Mobile robots add more degrees of freedom and more environmental uncertainty, which makes agentic designs attractive but harder to validate. A small warehouse robot might start with set-point tuning, grow into supervisory coordination across operating modes and eventually use an advisor for path planning while a deterministic motion controller enforces kinematic limits and safe distances.
Ecosystem trends in edge AI for control architectures
These architectures depend on more than algorithms. They also rely on tools for data collection, model training, deployment, observability and lifecycle management, and industry ecosystems help teams share reference designs, safety practices and deployment architectures instead of starting from scratch.
The Edge AI Foundation provides working groups, shared resources and a neutral forum for advancing efficient, scalable edge AI in production settings. As a foundation supporter partner, Avnet is helping to connect embedded hardware, software ecosystems and deployment pathways, while related community efforts and hands-on programs lower the barrier to evaluating and prototyping new edge AI patterns.
Practical steps to start an agentic AI control architecture project
For a first project, teams can take a staged path:
- Instrument an existing control loop and gather performance data.
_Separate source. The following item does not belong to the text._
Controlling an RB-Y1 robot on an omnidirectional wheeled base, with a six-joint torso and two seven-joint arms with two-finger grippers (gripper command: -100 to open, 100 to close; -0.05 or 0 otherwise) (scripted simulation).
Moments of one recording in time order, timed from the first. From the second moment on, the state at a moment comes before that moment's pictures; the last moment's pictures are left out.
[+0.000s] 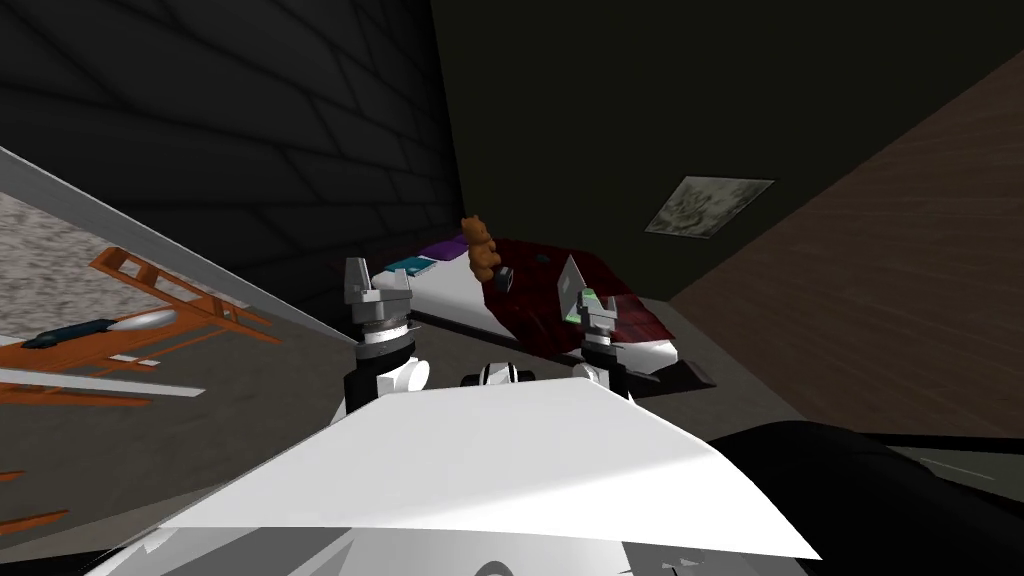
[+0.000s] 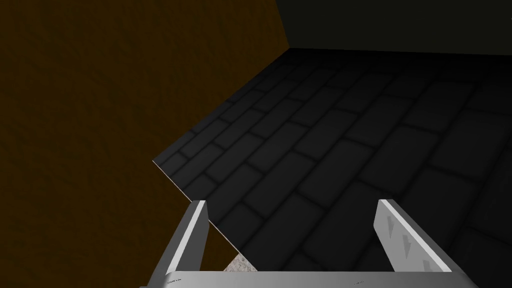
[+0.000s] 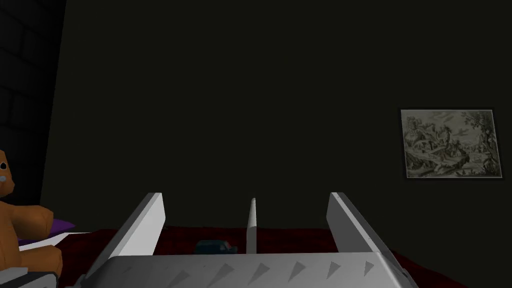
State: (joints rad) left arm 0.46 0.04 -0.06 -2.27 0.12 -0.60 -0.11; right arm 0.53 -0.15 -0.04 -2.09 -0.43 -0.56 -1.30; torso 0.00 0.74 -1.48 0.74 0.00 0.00
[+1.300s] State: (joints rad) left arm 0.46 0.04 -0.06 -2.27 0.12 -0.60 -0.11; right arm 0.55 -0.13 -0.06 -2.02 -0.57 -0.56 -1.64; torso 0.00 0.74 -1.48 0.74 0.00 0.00
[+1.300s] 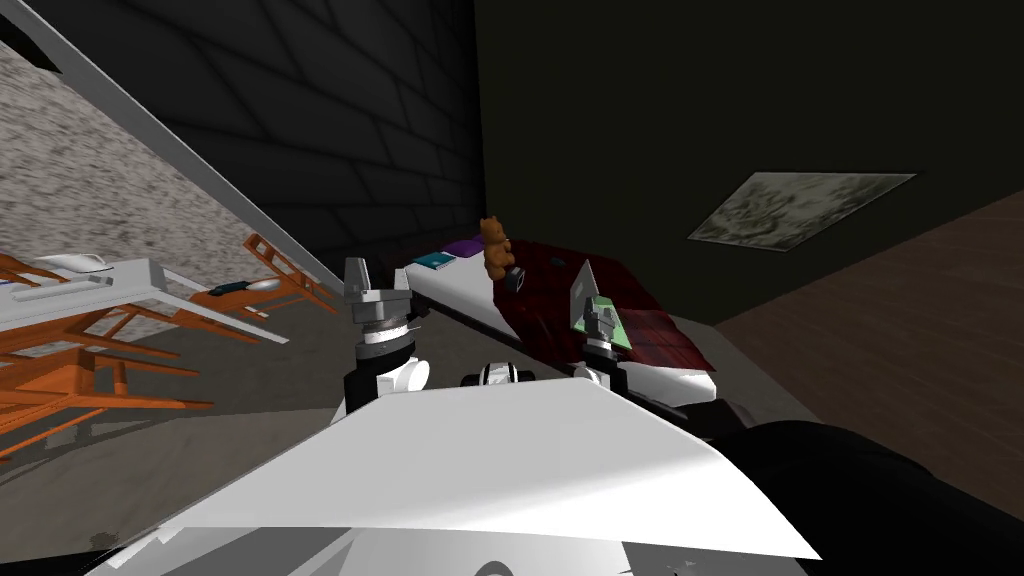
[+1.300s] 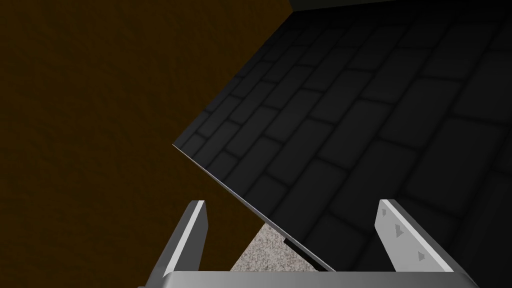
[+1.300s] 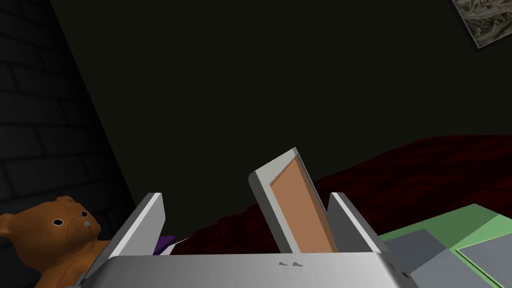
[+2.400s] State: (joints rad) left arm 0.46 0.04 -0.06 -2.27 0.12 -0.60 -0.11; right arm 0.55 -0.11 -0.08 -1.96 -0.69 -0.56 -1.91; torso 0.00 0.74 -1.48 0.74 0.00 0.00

- Prototype an offline agent that analyzes the data and proposes set-point or mode changes without yet closing the loop.
- Implement the simplest architecture, usually set-point tuning, with strict clamping and logging.
- Evaluate behavior under edge cases and faults before moving to supervisory or advisory features.
By treating agentic capabilities as an added layer rather than a replacement for deterministic control, teams can move toward more intelligent drives and robots while retaining the predictability their applications demand.